Она покосилась на Морриса, чувствуя, что обманула его доверие. Сознание, что и она перед ним виновата, смягчило ее. В конце концов, каждый делает ошибки. Невозможно всегда быть благоразумной и осторожной. Нужно считаться с различием характеров; ведь именно из-за этого различия иной раз нелегко понять друг друга. Она догадывалась о том, как трудно было Моррису примениться к жизни на приисках. Но он все-таки сделал это и притом так решительно, что она была удивлена. А в глубине души он остался прежним. Несмотря на поношенную и грязную одежду, свалявшуюся бороду и волосы, это был все тот же Моррис Фиц-Моррис Гауг, и он требовал от нее, чтобы она об этом не забывала. Ей хотелось, чтобы Моррис был с ней в таких же простых и дружеских отношениях, как и со всеми остальными. Но это, видимо, невозможно. Она должна питать к нему подобающее уважение, разрешать диктаторский тон, на который, по мнению Морриса, ему давали право его рождение и воспитание, а также то обстоятельство, что он на несколько лет старше своей жены.

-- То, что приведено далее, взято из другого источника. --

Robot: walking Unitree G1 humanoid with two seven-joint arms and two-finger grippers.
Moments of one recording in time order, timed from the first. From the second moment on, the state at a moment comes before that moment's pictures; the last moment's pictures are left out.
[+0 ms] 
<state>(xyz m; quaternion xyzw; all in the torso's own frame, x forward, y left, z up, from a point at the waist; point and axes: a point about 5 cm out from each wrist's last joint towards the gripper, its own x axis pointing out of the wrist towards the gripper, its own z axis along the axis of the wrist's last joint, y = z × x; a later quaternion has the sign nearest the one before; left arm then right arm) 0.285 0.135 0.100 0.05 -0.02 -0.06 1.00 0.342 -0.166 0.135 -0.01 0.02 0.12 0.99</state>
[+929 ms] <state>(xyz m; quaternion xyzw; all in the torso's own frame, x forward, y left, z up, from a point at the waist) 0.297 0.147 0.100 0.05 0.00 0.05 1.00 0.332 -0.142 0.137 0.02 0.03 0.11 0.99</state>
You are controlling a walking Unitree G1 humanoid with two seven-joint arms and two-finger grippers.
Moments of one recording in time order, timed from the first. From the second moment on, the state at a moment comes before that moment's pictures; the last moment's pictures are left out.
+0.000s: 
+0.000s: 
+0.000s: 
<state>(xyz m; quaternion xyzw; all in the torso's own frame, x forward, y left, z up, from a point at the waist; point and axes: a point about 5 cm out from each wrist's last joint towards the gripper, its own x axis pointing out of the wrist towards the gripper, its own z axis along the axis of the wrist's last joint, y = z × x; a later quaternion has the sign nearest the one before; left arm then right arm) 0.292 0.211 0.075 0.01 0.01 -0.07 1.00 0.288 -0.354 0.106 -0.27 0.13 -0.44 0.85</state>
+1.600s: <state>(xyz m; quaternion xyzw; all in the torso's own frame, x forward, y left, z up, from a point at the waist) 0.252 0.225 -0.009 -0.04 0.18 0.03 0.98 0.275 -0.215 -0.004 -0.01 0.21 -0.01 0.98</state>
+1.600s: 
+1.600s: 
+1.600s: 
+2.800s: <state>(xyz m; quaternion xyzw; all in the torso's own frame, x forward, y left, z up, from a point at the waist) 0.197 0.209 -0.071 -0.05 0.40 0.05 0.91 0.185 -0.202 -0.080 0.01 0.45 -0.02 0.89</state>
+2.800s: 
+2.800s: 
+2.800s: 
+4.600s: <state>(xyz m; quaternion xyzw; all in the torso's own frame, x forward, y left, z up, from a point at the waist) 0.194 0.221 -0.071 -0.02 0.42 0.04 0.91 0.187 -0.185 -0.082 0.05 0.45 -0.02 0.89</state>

Она решила, что, должно быть, отчаяние побудило Морриса занимать деньги направо и налево и играть в карты. Наверно, он предпочел бы платить долги, но карты, видимо, неудержимо притягивают его. И можно ли винить его за то, что он искал забвения и хоть каких-нибудь развлечений после долгих часов тяжелого труда в пыли, под знойным солнцем, после длинных одиноких дней, когда он уходил на разведку в эти серые заросли, тянувшиеся до самого горизонта и за пределы горизонта, далеко-далеко. И что делать мужчинам, когда они возвращаются с утомительных разведок или работают весь день в пыли и зное, как не пьянствовать или играть в карты? К счастью, Моррис не пьяница, и она надеялась, что уговорит его не играть так много и больше не занимать денег.